Work to complete >>
Among the records, which lines hold the word "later"? Pick them out.

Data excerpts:
* * * *
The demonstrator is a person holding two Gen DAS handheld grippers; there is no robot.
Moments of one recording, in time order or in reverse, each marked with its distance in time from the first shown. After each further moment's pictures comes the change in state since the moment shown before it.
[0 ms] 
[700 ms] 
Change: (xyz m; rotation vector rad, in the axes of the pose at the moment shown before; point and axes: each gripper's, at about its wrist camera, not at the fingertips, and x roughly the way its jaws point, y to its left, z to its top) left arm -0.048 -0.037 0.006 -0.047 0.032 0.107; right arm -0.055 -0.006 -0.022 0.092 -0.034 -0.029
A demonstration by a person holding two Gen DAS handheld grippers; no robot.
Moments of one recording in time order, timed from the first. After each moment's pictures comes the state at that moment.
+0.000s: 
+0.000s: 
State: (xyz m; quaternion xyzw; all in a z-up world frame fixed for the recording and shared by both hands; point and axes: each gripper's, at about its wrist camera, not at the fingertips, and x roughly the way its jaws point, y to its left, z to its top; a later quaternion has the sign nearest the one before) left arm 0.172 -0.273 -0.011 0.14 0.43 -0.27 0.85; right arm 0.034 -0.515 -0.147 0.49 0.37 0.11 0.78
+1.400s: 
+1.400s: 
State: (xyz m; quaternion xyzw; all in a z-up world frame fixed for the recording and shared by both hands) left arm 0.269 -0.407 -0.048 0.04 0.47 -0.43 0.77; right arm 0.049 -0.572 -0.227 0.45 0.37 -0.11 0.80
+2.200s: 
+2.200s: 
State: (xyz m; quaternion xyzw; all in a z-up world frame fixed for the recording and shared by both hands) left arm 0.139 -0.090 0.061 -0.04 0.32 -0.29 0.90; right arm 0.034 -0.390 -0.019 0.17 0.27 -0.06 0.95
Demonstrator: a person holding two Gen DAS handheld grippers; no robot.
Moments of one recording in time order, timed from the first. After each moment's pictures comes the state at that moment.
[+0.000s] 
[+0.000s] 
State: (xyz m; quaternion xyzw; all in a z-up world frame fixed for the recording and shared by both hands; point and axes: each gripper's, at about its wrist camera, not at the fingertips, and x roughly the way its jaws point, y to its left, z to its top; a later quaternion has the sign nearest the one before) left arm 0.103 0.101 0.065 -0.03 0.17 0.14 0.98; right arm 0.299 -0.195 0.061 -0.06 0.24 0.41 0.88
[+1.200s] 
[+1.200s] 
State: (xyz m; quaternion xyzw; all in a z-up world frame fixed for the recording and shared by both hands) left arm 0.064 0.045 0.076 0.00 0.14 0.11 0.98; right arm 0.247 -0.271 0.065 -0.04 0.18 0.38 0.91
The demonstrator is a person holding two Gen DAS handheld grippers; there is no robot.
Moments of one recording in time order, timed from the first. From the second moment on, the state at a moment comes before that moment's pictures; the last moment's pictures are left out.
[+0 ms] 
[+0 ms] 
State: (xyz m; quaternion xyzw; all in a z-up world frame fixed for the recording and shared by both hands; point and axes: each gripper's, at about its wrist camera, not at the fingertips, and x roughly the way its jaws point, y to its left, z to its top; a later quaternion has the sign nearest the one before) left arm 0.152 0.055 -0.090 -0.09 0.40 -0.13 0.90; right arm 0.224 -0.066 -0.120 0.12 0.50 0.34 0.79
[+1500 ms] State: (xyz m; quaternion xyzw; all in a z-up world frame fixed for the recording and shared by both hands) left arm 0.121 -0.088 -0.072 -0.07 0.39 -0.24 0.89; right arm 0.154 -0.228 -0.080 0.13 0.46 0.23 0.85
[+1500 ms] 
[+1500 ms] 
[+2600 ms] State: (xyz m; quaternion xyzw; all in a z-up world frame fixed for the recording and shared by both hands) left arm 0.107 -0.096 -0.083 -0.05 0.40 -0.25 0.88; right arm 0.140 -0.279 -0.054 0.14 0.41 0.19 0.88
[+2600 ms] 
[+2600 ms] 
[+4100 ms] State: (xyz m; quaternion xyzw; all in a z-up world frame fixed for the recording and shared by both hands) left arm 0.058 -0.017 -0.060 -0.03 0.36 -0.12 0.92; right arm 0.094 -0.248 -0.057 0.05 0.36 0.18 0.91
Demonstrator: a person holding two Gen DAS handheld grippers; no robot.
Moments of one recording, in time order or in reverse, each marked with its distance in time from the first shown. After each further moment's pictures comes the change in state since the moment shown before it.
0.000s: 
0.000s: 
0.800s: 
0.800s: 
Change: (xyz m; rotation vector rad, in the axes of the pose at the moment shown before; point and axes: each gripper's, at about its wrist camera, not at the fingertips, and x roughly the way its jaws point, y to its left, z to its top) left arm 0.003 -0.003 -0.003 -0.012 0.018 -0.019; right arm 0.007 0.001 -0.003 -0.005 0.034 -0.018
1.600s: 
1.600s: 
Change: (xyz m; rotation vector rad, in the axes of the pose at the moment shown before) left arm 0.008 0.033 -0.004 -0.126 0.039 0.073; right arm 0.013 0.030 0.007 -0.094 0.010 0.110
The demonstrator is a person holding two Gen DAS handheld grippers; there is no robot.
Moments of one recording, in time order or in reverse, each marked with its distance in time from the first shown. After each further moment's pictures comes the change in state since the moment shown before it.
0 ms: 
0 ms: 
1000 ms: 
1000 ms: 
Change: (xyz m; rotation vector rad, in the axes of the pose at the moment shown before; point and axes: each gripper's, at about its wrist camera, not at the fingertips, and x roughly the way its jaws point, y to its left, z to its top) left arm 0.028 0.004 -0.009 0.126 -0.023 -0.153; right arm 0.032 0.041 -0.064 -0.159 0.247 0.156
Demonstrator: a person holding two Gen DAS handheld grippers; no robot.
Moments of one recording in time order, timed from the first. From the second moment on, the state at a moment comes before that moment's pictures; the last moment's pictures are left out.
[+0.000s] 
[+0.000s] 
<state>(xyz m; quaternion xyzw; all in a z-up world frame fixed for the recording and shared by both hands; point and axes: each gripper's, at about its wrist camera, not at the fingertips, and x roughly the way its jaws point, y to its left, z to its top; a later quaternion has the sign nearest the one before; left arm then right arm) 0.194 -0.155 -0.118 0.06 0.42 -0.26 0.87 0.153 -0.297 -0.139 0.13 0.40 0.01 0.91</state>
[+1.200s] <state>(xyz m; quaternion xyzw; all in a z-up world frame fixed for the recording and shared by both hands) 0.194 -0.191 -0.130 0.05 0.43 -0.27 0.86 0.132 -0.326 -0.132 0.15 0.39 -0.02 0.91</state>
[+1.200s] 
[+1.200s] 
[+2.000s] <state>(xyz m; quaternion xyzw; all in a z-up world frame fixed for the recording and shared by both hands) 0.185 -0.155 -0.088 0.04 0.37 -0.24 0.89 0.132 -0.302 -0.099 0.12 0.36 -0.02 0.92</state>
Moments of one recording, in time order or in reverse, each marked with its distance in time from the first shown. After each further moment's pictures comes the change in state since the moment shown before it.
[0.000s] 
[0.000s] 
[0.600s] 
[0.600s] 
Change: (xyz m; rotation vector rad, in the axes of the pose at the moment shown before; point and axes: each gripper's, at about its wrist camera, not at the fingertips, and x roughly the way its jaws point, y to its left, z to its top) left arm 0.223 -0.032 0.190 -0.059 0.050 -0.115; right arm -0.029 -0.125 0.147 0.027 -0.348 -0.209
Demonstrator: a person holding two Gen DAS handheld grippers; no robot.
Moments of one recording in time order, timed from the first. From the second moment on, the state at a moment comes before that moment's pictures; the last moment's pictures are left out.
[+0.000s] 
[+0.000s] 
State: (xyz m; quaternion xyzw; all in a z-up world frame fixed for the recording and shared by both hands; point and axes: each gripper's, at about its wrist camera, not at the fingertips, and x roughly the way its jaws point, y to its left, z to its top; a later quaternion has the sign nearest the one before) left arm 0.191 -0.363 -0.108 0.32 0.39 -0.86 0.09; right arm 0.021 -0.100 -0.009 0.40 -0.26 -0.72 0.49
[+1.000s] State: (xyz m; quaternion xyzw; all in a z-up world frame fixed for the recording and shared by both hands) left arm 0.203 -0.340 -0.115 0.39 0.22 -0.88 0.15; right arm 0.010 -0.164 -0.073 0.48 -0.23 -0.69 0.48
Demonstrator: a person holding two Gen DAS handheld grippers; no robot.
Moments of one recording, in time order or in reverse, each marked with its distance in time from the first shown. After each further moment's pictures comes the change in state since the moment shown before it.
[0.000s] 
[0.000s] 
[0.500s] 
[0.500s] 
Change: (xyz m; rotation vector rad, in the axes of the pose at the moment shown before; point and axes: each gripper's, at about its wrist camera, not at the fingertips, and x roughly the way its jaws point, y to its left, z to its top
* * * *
Your solution >>
State: (xyz m; quaternion xyzw; all in a z-up world frame fixed for the recording and shared by both hands; point and axes: each gripper's, at about its wrist camera, not at the fingertips, and x roughly the way its jaws point, y to its left, z to its top; a later quaternion has the sign nearest the one before) left arm 0.172 -0.273 -0.011 0.14 0.43 -0.27 0.85; right arm 0.034 -0.515 -0.147 0.49 0.37 0.11 0.78
State: (xyz m; quaternion xyzw; all in a z-up world frame fixed for the recording and shared by both hands; point and axes: each gripper's, at about its wrist camera, not at the fingertips, and x roughly the way its jaws point, y to its left, z to its top; a later quaternion has the sign nearest the one before) left arm 0.103 0.101 0.065 -0.03 0.17 0.14 0.98; right arm 0.299 -0.195 0.061 -0.06 0.24 0.41 0.88
State: (xyz m; quaternion xyzw; all in a z-up world frame fixed for the recording and shared by both hands; point and axes: each gripper's, at about its wrist camera, not at the fingertips, and x roughly the way its jaws point, y to its left, z to its top; a later quaternion has the sign nearest the one before) left arm 0.152 0.055 -0.090 -0.09 0.40 -0.13 0.90; right arm 0.224 -0.066 -0.120 0.12 0.50 0.34 0.79
<state>(xyz m; quaternion xyzw; all in a z-up world frame fixed for the recording and shared by both hands; point and axes: each gripper's, at about its wrist camera, not at the fingertips, and x roughly the way its jaws point, y to its left, z to its top; a later quaternion has the sign nearest the one before; left arm then right arm) 0.194 -0.155 -0.118 0.06 0.42 -0.26 0.87 0.153 -0.297 -0.139 0.13 0.40 0.01 0.91</state>
State: (xyz m; quaternion xyzw; all in a z-up world frame fixed for the recording and shared by both hands; point and axes: each gripper's, at about its wrist camera, not at the fingertips, and x roughly the way its jaws point, y to its left, z to its top; a later quaternion has the sign nearest the one before) left arm 0.191 -0.363 -0.108 0.32 0.39 -0.86 0.09; right arm 0.021 -0.100 -0.009 0.40 -0.26 -0.72 0.49

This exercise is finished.